Dopo qualche tiro, iniziai a sentirmi rilassato e la ringraziai. L’adrenalinico fervore di qualche ora prima aveva lasciato il posto ad una languida tranquillità, mi parve serena, pensava a qualcosa di bello e rassicurante. “Vengo qui quando ho voglia di dimenticare, mi lascio alle spalle l’idea che gli altri hanno di me e resto “Io”. Sono tutti bravi a giudicare, a darti consigli, beati loro che non sbagliano mai… Non perdono, perché non rischiano. Non sanno cosa sia la paura, ma non conoscono nemmeno il coraggio. Io no, io ho il potere dell’Immaginazione. E allora guardo tutto da una vetta, dal cielo, dal sole, e nel pensiero mi fingo un gigante, sento che non c’è nulla al mondo che mi sia precluso. Sai qual è il mio problema? Non mi voglio abbastanza bene, ma lo so quanto valgo… devo solo imparare a volare”. Non compresi fino in fondo cosa volesse dire, ma l’ascoltai trasognato. Ci riuscirai, piccola Monna Lisa, potrai volare, pensai, stupito dall’ennesimo déjà vu.

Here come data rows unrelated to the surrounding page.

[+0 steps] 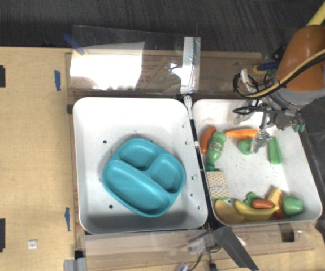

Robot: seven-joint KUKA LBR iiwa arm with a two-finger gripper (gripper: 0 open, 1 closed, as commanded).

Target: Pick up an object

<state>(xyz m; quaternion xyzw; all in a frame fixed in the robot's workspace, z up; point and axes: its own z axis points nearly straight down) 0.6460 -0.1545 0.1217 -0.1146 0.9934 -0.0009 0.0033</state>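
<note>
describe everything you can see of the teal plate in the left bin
The teal divided plate looks like smooth moulded plastic with rounded corners and a raised rim. Ridges split it into three compartments: one long one along its lower left side and two smaller ones toward the upper right. It lies flat, open side up and turned at an angle, near the middle of the left bin, resting on the bin's white floor. Nothing lies in it and nothing else touches it.
</note>
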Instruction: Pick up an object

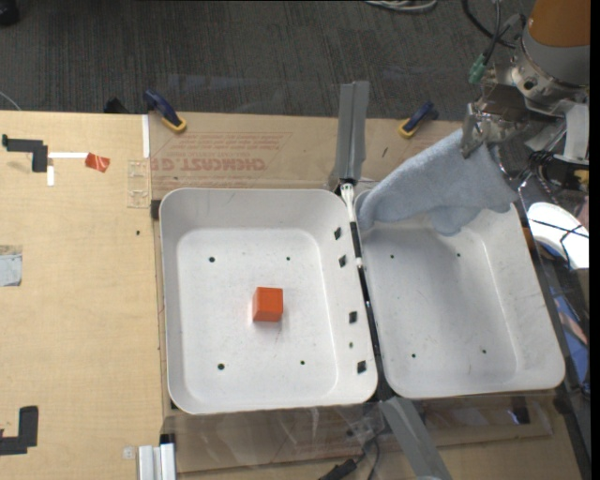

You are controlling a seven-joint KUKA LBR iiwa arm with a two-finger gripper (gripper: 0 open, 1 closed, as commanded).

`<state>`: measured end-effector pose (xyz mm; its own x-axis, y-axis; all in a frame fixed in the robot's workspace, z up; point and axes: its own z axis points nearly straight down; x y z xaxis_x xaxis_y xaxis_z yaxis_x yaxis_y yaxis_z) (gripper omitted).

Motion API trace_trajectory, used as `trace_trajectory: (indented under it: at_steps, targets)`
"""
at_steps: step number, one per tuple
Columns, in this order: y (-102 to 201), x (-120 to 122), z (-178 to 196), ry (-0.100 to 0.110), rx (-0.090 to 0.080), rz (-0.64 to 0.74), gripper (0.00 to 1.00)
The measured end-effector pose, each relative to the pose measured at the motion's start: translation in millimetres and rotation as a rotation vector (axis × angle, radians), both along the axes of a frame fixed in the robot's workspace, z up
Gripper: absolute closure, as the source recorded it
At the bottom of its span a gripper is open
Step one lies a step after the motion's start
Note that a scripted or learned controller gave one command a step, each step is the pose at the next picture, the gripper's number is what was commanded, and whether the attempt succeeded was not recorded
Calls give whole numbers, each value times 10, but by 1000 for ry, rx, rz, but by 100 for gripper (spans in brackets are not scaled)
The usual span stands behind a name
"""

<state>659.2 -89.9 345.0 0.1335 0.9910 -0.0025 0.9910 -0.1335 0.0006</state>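
A: Cloth (427, 192), pale blue-grey, caught by its top corner in the claw (476, 131) at the far right of the scene.

B: Claw state?

A: Clenched on that corner, with the fabric bunched into a peak between the fingers. Just above, grey wrist hardware and cables, then the orange band (558, 21) at the top edge.

B: And the rest of the cloth?

A: Hanging down and to the left from the claw, fanned out wide. Lower edge draped across the far left corner of the right bin (548, 366), touching its rim near the grey divider bar (352, 131).

B: Anything else in that bin?

A: Bare white floor with a few dark dots nearer the camera.

B: Left bin (173, 309)?

A: Touching the right bin along their shared edge. One red block (268, 305) inside, upright, near the middle of the floor, apart from every wall.

B: Beyond the bins?

A: Brown cardboard sheet (220, 155) behind the left bin, pinned by two blue-and-yellow clamps (164, 110). Pale wooden worktop (75, 309) to the left, with a small red scrap (97, 162) near its far edge.
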Motion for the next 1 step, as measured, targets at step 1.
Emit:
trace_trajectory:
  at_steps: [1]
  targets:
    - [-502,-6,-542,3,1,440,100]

Brindammo con due birre scadenti, ma ci bastavano, non avremmo avuto bisogno di niente, neanche del piccolo chiosco ambulante che non aveva molto da offrire, ma almeno le bevande erano ghiacciate, e ci sentimmo due eroi in una qualsiasi odissea, pronti a cambiare le misere sorti del mondo con la nostra grandezza. Tirò fuori da una tasca dei jeans un cornetto rosso con la punta spezzata, il tipico portafortuna napoletano, e me lo porse “prendilo, è un regalo… dicono che la superstizione sia per gli ignoranti, ma la vita è una sorpresa giorno per giorno, è un’inspiegabile magia, un farmaco irrazionale per le anime sublimi. Unica consolazione alla quiete inerte e oscura. Sarà il tuo piccolo amuleto e ti ricorderà di me”. Era proprio speciale Luisa, era bella, un giovane mistero destinato a rimanere eternamente occulto. Dal suo sorriso e dalla sua voce, che fosse dialettale o francese, si propagava un terremoto inarrestabile. Era l’Ideale, imperituro, inarrestabile.

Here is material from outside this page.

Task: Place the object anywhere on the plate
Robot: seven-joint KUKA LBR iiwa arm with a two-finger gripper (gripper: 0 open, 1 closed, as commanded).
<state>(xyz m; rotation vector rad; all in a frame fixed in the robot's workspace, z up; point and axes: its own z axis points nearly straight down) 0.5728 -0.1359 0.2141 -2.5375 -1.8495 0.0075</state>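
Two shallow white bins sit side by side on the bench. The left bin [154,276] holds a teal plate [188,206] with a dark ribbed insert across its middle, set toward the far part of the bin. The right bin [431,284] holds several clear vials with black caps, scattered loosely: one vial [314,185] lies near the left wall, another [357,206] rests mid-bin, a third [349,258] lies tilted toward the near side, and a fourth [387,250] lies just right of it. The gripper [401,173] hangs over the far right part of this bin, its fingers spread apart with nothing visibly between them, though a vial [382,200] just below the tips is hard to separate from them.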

Mi sentivo fiacco, forse ero solo troppo vecchio per farmi di canne, mi girava la testa. L’ultima cosa che vidi furono le sue mani, le sue dita incrociate con le mie, sottili, perfette. Poi il buio.

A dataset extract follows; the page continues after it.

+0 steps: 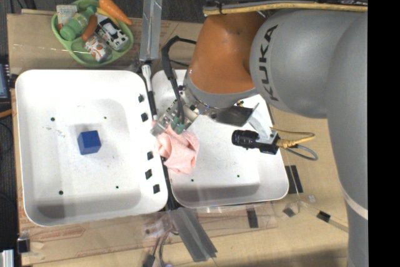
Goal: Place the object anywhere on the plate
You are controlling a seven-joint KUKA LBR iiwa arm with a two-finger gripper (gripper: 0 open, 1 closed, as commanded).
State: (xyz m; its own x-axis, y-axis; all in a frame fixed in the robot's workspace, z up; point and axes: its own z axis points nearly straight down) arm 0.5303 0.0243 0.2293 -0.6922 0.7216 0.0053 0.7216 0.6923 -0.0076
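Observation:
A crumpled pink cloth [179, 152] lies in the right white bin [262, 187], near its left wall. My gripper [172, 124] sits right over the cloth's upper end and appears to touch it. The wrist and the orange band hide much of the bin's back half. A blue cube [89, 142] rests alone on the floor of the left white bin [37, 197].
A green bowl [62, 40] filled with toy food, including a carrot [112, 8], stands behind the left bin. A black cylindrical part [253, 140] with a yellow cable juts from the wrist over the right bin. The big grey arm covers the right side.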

Mi svegliai, ancora mezzo nudo, collassato sul pavimento, con il lampadario che mi pendeva sulla faccia e un corno napoletano stretto nella mano. La Gioconda era sempre lì, a fissarmi invadente. Non mi sembrò ambigua, era contenta. Mi sorrise. Ma questo è irrilevante. O forse no.
In fondo mica deve avere tutto un senso.